# EXERCISE INSTRUCTIONS:
Pull out each line of the data that includes the word "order".

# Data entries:
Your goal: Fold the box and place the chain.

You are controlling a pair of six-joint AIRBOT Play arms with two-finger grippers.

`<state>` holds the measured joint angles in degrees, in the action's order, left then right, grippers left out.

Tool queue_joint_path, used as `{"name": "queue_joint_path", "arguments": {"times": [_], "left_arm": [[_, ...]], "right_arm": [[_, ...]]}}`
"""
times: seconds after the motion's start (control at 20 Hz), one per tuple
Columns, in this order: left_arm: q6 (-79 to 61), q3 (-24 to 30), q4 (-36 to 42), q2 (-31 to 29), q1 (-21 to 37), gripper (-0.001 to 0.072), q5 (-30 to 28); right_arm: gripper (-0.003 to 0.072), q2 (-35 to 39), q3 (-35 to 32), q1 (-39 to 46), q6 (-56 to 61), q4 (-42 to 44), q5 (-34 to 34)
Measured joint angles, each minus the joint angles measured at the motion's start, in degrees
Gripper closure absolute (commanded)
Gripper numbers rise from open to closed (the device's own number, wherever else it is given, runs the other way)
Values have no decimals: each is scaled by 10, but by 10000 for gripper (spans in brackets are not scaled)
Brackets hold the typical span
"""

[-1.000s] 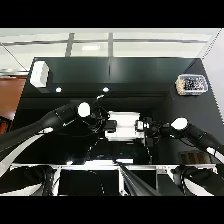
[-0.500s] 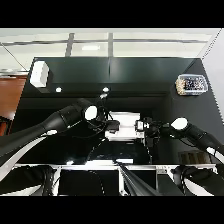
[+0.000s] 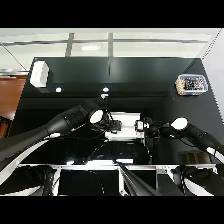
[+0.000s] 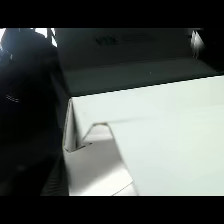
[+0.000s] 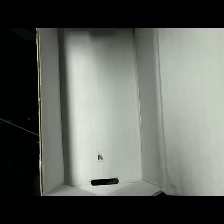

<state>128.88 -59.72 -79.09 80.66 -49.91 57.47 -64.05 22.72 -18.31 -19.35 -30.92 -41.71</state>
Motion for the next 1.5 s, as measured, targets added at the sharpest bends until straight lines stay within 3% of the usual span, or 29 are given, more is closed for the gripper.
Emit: {"name": "queue_joint_path", "arguments": {"times": [0.1, 1.25, 1.5], "left_arm": [[13, -1, -6, 1, -5, 308, 1], [59, -23, -45, 31, -28, 322, 36], [63, -40, -58, 55, -27, 383, 46]], "right_arm": [[218, 0, 0, 0, 0, 0, 0], [218, 0, 0, 0, 0, 0, 0], [218, 0, 0, 0, 0, 0, 0]]}}
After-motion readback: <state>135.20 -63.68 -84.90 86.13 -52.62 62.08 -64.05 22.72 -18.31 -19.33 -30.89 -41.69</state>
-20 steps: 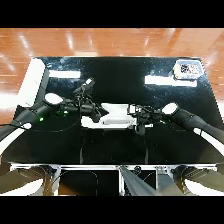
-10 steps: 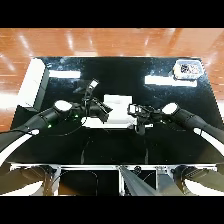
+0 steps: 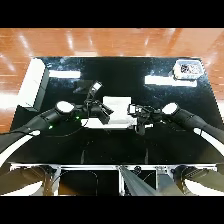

# RESULT:
`<state>` holds the measured joint angles in degrees, in the action's order, left then right, grippers left out.
Columns, in this order: left_arm: q6 (-79 to 61), q3 (-24 to 30), q4 (-36 to 42), q2 (-31 to 29), q1 (-21 to 37), gripper (-0.001 to 0.072), q5 (-30 to 28); right_arm: gripper (-0.003 to 0.072), q2 (-35 to 39), q3 (-35 to 32), q1 (-39 to 46), q6 (-56 to 61), q4 (-42 to 44), q5 (-34 to 34)

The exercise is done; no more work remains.